### Task description
In the entries that follow, find the line containing "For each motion"; from there, copy every line exactly through the line containing "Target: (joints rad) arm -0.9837".
+ + + + + + +
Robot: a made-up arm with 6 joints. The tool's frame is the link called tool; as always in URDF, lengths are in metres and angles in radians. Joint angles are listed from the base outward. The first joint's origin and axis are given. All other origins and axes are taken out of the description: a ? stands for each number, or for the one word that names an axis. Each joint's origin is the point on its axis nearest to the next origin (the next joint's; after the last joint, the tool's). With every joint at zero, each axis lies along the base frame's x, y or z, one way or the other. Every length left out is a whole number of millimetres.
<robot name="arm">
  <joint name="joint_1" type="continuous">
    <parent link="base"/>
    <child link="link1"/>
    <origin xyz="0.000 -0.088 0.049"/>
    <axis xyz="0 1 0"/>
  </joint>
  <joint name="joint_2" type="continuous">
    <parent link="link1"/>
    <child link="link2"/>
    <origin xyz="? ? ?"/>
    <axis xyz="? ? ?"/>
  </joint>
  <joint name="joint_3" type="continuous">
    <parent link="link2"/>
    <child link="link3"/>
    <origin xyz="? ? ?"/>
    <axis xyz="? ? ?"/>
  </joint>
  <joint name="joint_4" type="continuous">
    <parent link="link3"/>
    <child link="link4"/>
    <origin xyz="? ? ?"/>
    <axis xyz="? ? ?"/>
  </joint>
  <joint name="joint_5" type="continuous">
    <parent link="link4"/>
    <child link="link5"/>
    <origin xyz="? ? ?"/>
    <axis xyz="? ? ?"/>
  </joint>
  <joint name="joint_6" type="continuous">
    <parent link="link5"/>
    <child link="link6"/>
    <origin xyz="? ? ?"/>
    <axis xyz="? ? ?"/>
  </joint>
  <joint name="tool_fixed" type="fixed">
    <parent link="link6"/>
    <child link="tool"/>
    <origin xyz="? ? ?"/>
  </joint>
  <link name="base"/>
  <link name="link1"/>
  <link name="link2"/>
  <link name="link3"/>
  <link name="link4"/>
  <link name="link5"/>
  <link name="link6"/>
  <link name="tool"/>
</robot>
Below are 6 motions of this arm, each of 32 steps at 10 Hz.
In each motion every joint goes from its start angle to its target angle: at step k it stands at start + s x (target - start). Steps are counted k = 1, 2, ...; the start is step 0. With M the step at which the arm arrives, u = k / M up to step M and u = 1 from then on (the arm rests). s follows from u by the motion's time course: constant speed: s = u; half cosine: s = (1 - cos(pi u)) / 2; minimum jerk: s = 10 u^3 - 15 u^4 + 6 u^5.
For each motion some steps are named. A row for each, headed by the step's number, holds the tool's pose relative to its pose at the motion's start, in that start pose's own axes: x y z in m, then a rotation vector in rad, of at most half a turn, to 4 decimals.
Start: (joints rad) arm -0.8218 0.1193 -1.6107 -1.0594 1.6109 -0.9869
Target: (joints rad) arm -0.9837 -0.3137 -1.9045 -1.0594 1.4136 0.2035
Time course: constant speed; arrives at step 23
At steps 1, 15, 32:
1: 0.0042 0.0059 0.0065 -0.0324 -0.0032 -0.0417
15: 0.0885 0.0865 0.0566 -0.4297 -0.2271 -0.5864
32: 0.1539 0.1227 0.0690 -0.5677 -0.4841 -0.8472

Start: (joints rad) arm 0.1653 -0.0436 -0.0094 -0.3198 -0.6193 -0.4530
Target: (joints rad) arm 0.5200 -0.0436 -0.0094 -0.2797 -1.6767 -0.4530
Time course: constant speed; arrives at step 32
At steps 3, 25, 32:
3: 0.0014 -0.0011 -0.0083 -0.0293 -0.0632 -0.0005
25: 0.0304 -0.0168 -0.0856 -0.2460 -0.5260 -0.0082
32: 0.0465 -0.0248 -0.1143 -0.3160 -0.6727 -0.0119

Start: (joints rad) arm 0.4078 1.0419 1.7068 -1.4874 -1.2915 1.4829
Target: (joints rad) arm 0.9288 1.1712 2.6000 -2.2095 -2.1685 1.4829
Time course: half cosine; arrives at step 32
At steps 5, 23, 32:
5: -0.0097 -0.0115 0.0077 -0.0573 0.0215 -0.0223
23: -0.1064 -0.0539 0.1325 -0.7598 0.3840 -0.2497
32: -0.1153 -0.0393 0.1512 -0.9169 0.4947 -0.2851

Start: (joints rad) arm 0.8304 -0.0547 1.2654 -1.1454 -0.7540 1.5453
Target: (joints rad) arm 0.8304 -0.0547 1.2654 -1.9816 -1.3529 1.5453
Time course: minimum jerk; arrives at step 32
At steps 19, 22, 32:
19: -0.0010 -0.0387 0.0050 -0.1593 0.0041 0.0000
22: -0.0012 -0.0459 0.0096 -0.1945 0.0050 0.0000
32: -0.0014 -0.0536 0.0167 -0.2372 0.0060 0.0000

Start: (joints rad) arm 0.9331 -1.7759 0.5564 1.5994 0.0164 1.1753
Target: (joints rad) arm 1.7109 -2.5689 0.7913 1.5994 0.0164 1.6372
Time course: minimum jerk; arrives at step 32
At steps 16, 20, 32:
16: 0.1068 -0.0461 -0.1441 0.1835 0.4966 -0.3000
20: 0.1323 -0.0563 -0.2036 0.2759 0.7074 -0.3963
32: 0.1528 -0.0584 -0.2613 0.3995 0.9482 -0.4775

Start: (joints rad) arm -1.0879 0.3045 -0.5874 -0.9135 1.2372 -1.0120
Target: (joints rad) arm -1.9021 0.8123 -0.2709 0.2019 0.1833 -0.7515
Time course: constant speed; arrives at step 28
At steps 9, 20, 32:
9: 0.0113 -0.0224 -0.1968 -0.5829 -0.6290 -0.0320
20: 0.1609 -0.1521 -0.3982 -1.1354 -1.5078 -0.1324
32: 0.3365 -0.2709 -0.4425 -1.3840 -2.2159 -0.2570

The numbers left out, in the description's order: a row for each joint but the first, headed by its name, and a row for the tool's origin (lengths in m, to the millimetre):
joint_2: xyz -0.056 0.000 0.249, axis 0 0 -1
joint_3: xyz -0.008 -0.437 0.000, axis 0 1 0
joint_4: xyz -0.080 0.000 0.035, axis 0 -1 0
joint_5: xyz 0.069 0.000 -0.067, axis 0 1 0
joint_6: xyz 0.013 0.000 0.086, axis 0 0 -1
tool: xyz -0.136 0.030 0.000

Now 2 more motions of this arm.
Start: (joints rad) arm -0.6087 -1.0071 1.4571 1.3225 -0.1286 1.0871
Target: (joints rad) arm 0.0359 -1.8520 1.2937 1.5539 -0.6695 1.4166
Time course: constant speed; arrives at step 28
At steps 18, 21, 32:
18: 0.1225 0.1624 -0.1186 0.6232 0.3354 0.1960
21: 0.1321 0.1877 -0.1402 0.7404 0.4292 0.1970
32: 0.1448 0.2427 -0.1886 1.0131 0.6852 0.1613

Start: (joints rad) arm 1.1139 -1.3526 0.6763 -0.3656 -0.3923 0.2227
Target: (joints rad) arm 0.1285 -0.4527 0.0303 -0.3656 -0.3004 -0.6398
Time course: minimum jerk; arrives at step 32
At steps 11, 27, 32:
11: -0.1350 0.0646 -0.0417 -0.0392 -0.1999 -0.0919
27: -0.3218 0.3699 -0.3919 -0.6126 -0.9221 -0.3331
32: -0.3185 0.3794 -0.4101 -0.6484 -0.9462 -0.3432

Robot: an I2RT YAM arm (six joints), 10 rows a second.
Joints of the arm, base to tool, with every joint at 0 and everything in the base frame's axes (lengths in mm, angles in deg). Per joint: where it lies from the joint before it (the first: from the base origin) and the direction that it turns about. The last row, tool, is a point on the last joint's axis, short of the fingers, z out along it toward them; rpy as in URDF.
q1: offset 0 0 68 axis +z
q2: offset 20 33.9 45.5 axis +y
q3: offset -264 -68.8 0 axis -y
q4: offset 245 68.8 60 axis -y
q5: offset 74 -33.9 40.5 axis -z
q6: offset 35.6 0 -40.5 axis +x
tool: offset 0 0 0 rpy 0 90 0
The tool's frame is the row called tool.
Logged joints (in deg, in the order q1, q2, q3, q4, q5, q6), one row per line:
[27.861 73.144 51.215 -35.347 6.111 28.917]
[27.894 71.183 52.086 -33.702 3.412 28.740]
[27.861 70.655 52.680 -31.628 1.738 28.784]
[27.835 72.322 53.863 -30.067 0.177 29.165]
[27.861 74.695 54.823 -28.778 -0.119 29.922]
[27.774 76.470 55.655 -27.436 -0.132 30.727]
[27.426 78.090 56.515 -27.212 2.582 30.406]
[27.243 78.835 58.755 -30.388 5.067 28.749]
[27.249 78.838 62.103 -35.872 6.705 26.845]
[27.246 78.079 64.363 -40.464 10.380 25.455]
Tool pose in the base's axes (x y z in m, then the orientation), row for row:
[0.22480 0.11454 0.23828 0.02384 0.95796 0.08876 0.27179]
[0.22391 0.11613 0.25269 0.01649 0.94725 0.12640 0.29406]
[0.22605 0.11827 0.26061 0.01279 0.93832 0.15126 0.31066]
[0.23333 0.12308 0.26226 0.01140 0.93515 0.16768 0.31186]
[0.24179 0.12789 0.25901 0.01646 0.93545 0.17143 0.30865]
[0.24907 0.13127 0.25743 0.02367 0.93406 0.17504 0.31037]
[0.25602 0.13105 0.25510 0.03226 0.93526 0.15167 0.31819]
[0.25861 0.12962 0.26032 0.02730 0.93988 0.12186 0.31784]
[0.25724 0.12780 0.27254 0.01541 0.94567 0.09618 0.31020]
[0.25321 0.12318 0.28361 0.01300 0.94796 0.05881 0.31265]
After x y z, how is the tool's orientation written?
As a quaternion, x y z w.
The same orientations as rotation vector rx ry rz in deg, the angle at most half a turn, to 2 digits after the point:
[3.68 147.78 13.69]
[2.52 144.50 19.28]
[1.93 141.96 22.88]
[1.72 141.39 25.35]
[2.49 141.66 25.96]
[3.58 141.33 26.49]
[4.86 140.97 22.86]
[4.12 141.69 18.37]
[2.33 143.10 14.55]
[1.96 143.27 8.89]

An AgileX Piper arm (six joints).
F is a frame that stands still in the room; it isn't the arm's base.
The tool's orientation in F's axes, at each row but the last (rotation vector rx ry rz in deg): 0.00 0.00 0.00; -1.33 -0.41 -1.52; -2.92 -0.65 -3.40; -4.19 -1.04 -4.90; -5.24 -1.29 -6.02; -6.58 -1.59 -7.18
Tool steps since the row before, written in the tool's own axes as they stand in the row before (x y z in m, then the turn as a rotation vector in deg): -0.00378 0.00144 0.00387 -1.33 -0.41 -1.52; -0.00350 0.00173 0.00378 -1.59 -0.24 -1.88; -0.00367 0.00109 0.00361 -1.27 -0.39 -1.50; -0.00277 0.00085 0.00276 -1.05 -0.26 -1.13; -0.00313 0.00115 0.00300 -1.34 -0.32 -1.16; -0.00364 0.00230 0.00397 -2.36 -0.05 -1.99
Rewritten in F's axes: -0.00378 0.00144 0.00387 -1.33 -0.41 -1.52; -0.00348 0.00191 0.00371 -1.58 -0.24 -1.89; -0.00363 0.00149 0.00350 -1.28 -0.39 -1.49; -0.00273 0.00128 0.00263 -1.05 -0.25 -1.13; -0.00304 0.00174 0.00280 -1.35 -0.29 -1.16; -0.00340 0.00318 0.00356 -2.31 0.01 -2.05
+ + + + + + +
### Result of this exercise
For each motion some steps are named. A row for each, headed by the step's number, holds the tool's pose relative to its pose at the motion's start, in that start pose's own axes: x y z in m, then a rotation vector in rad, of at most half a turn, to 4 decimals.
Start: (joints rad) arm -0.8218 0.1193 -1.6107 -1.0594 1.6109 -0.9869
Target: (joints rad) arm -0.9837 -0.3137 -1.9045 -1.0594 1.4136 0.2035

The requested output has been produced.